Professor Calvel's Starter

by 내 멋 대 로 2008. 9. 22.
http://www.sourdoughhome.com/professorcalvelsstarter.html

Professor Calvel's Starter

After the second world war, American GI's returning from France raved about the bread they had enjoyed there. However, after that time, the quality of French bread began to decline. There are as many explanations for this as there are people doing the explaining. By the 60's, French bread had become largely tasteless, bland, uninspiring and uninspired.

There is probably no one who had more influence on the revival of French baking than Professor Raymond Calvel. Professor Calvel not only acted as a cheerleader for the rennaisance of bread in France, but also shared the techniques that allowed French bakers to again move up to the levels that had been taken for granted a few decades earlier.

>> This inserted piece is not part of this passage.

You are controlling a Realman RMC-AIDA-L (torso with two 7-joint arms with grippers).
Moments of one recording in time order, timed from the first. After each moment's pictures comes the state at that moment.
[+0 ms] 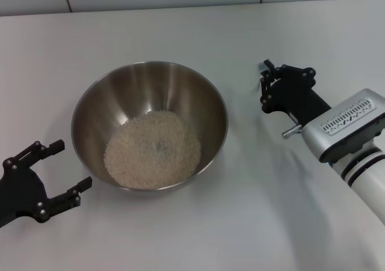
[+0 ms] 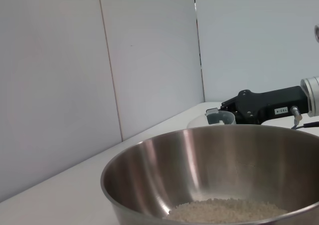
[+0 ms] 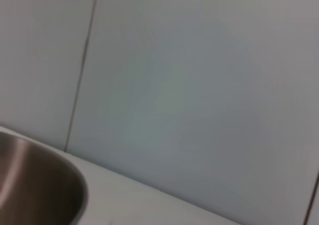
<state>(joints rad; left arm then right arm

One of the best baking books I have ever read is his  "The Taste of Bread." It inspires bakers to seek greatness. It offers the tools to help the baker get there. The only drawback to this book is that it is so expensive. If you can find a copy for less than $75.00, grab it, it's a bargain.

In the book, Professor Calvel outlines how he makes a sourdough starter. It takes him about 2 1/2 days. You'll need rye flour, white wheat flour, dried malt extract (available from a brewing supply house or health food store), salt and water. Professor Calvel's starter is quite dense. The common technique when starting a starter is to use 1 part of water to 1 part of flour by weight. Professor Calvel's starter uses 10 parts of flour to 6 parts of water. As a result, mixing this starter usually involves energetic kneading.

A Polite Request

If you are starting a starter using my instructions and have trouble, I would greatly appreciate it if you would contact me FIRST if you are having problems with your starter.

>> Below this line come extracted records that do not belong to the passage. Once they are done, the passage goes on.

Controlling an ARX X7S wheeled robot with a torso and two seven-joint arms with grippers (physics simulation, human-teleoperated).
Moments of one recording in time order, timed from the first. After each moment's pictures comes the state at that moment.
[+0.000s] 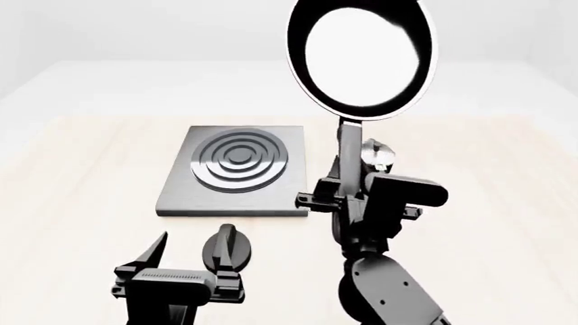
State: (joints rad) left arm 0.03 -0.34 0.34 0.27 -0.28 -0.04 -0.35; right arm 0.48 0.22 -0.54 -0.07 0.50 0.14 0.62
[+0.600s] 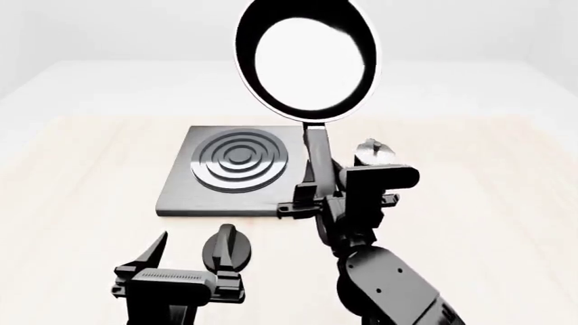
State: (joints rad) left arm 0.02 -0.35 0.35 0.27 -0.28 -0.04 -0.36; right arm 0.56 0.26 -0.62 -0.08 0.58 0.26 0.50
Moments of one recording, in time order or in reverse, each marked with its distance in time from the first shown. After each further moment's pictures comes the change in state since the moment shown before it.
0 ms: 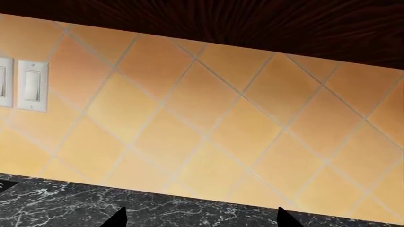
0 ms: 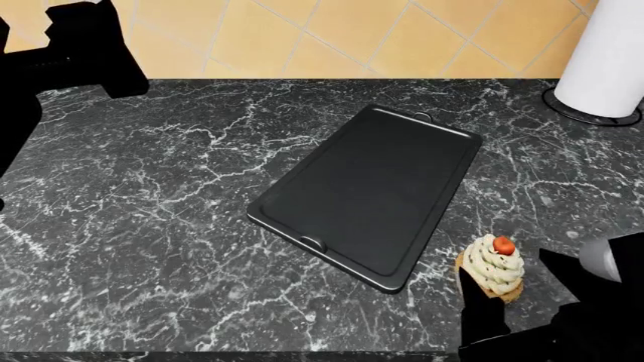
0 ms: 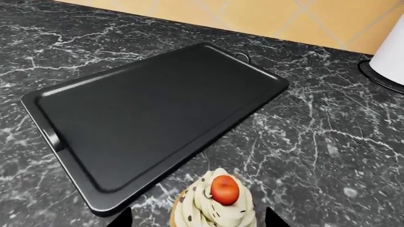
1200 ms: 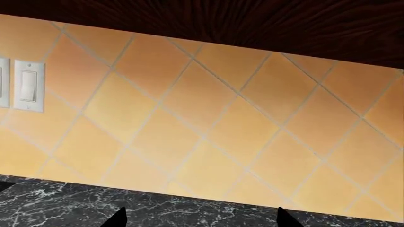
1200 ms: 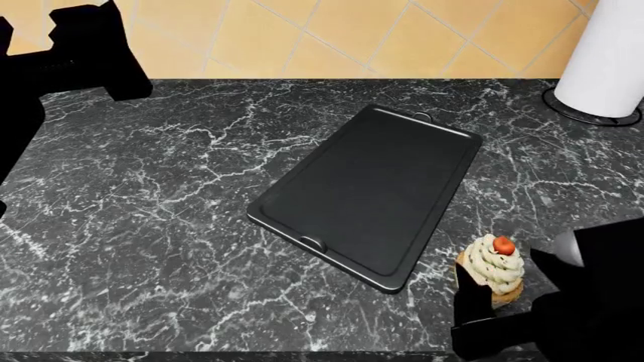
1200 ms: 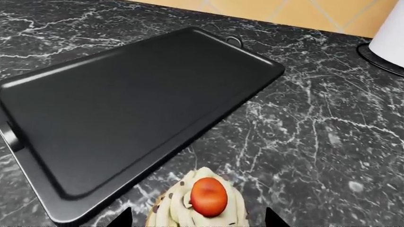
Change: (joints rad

I really do care about your sourdough success, and if there are problems with my instructions, I would like to correct them.

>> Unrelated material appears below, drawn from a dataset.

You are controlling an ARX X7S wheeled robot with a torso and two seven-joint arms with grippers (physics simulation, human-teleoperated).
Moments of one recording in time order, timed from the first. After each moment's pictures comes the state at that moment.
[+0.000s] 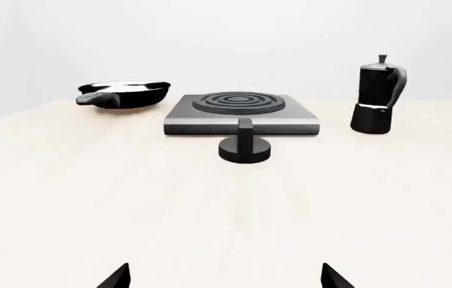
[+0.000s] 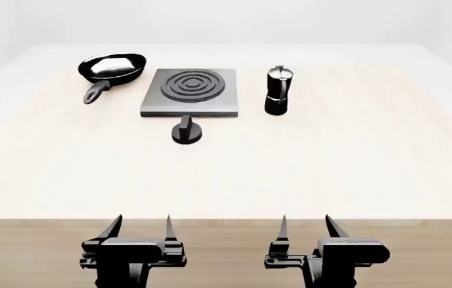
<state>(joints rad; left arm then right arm) 0.00 0.00 0.00 0.00 0.00 0.00 0.00 0.00 0.00 0.00 0.00 0.00 0.00 0.00</state>
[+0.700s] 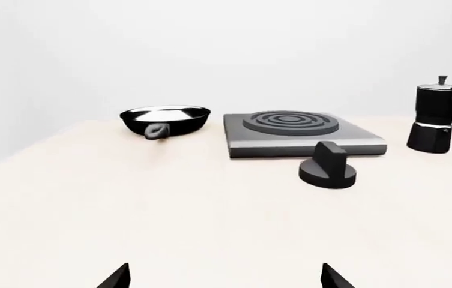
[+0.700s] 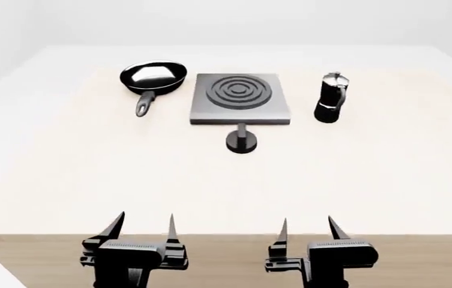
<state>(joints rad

On the menu of each page at this web site is a "contact us" link. Please use it so I can help you.
Thanks, Mike

The starter should be kept around 81F, though this is not as critical as some might think.

A recurring question with regards to sourdough starter is what sort of water may be used with it. Many people insist that sourdough starter can be killed by chlorinated water. Others say that it can not be started with chlorinated water. In my experience, chlorinated water has not been a problem. I have started, fed and used starters with chlorinated water with no problems. However, I have heard that the more persistent forms of chlorine used by some cities, such as chloramine, can cause problems.

In general, if your tap water smells and tastes good it will probably work well with sourdough. If you have problems with your starters, you may want to try using dechlorinated water. Since few home filters will remove chlorine from water, and from what I am told neither boiling nor standing will remove chloramine, I suggest that you try bottled water if you are experiencing what you think might be water related problems with your sourdough.


Time Starter Flour water Salt Malt
0 hours (start) 0 grams 300 grams rye and
300 grams white flour
360 grams 3 grams 3 grams
22 hours 300 grams 300 grams white flour 180 grams 1 gram 2 grams
7 hours 300 grams 300 grams white flour 180 grams 1 gram  
7 hours 300 grams 300 grams white flour 180 grams 1 gram  
6 hours 300 grams 300 grams white flour 180 grams 1 gram  
6 hours 300 grams 300 grams white flour 180 grams 1 gram  
At this point, the starter should be doubling its size between feedings, and should be sufficiently mature to use. It is one of the fastest ways I know of to start a good starter. I have tried scaling this process down, and it does not work well when cut back to 1/10th the size given here. If anyone scales this process with success, please drop me a note.

In each step after the first, 300 grams of starter are brought forward from the previous step. The rest may be discarded, or saved and used to make pizza shells.

If you are curious about why malt extract and salt are used in this process, I suggest you buy the book to read Professor Calvel's explanation.